これとは全く別に、「妥当な株価なんて考えてもしょうがない」、「そうではなくて過去の株価の動きから将来の株価を予想しよう」という人々が大勢います。

過去の株価のチャート、つまり株価のグラフですが、株価のグラフを見ながら株価を予想するわけです。有名なのはローソク足というグラフで、月初の株価と月末の株価のどっちが高いか、その月の最高値と月末の株価の違いがどのぐらい大きいか、そういったことを見ながら来月の株価を予想しようというものです。

あるいは他にも色んなやり方があって、有名なのは過去25日間の平均と今の株価の比較から今後の株価を予想するものです。前回の為替レートの時も同じ様な話があってとても奇妙なのですが、このやり方の根拠を一言で言うと、「多くの人がチャートを重視しているから自分も重視する」ということです。為替レートの予想で人々がドル安を予想すればドルが安くなるだろうというのと同じで、チャートを使った分析によると株が安くなるとチャートが言っている場合があります。

「チャートを使った分析によると、株安が予想される」という場合、人々は何を考えるでしょうか。「多くの人がチャートを重視しているから、多くの人が売り注文を出し、株価は下がるだろう」、と予想するでしょう。それならば、自分も売っておこう、という事になるわけです。こうして、一層多くの人がチャートを見て取引をするようになるのです。
 
加えて、株価の動きを予想する際には前の日のアメリカの株価が下がると日本の株価も下がるという法則も覚えておくといいでしょう。もちろんちゃんとした理由がある場合もありますが、多くの場合にはアメリカの株が下がると翌日日本の株も下がると人々が信じていることが原因です。「人々が日本の株を売るから自分も売ろう」という、これもチャートと似たような理屈です。
 
 
 
更に、平均株価という物が発表されていてニュースでよく聞くと思いますが、平均株価と個別の株価についても少し説明したいと思います。本来であれば個々の株の値段がバラバラに動いてそれを平均したものが平均株価になるはずなのですが、実際には主要な企業の株価はどれも似たような動きをしています。

これは巨額の資金を持った機関投資家と呼ばれる人々の中に、自分の運用する莫大な資金が平均株価に負けないようにしたいという風に考えて主要な株式を幅広く、今日は買おうといって幅広く買ったり、今日は売ろうといって幅広く売ったりしている人達がたくさんいるからです。そういう人達が大量に買った日は全ての主要な株が上がるし、反対に売った日は全ての主要な株が下がるといったことがしょっちゅう起きています。

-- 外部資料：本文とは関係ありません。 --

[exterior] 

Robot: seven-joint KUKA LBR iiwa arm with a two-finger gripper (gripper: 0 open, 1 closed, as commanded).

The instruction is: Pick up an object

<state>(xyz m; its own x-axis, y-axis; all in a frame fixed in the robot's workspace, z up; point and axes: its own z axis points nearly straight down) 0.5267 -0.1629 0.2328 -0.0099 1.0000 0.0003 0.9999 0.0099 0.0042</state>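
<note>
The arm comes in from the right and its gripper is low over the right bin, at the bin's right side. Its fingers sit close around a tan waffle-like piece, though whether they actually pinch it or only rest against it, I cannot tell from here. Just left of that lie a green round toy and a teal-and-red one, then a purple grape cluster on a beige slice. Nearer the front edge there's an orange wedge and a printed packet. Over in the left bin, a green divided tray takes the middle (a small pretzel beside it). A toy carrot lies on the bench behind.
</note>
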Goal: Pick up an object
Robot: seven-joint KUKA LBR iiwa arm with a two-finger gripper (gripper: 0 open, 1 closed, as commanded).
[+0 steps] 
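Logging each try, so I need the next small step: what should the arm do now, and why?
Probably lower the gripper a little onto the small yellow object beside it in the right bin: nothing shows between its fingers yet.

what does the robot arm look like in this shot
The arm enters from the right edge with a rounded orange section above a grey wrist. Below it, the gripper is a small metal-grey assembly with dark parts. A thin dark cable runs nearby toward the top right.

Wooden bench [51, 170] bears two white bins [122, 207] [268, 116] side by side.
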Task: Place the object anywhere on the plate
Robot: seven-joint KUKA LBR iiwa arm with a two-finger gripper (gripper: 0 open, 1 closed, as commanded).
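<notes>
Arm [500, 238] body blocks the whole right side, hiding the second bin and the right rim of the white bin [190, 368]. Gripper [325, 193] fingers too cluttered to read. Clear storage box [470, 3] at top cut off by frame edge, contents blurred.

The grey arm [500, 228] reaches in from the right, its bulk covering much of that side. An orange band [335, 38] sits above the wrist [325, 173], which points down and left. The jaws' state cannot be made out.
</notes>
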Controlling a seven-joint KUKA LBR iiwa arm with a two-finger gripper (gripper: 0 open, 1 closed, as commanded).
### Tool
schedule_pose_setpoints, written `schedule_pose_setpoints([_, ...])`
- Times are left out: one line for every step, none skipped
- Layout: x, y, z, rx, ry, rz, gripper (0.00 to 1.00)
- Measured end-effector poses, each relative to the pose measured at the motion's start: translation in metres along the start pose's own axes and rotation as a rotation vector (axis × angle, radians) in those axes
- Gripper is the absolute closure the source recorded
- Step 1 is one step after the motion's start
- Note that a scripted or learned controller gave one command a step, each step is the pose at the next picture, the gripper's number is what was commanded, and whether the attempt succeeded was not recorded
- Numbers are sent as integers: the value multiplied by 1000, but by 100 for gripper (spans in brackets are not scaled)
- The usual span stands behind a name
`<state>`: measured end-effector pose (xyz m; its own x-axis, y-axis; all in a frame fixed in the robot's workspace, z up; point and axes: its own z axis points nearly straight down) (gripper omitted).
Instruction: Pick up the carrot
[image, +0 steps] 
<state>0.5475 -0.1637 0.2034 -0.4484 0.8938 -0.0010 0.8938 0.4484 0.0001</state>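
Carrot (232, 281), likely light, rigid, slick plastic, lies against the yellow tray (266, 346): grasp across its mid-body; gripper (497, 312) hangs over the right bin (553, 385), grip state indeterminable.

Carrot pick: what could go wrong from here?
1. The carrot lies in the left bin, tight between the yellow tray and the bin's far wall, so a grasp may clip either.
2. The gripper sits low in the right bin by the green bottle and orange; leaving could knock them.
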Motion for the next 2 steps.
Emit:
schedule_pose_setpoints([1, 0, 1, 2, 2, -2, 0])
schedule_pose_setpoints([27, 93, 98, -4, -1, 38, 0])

最も個々の株式について研究して投資をしている人ももちろん大勢居ます。長い目で見るとやはり業績の良い会社の株価は他の会社よりも上がるといったことは言えるでしょう。特に上場している企業の中であまり大きくない企業の株は機関投資家が大量に売買する株式のリストに入っていない場合もあって、そういう会社の方が平均株価と全然違う動きをする場合は多いようです。

なので、じっくり会社の事を研究して株を買ってみたい人は機関投資家が大量に売り買いする売買のリストに入ってなさそうな銘柄を選んで投資するのも面白いかもしれません。
 
 
 
前回に引き続き、今日のキーワードは「株価の動きは複雑怪奇」です。経済の研究も進んでいますが、最終的には人の要素が非常に強いのでしょう。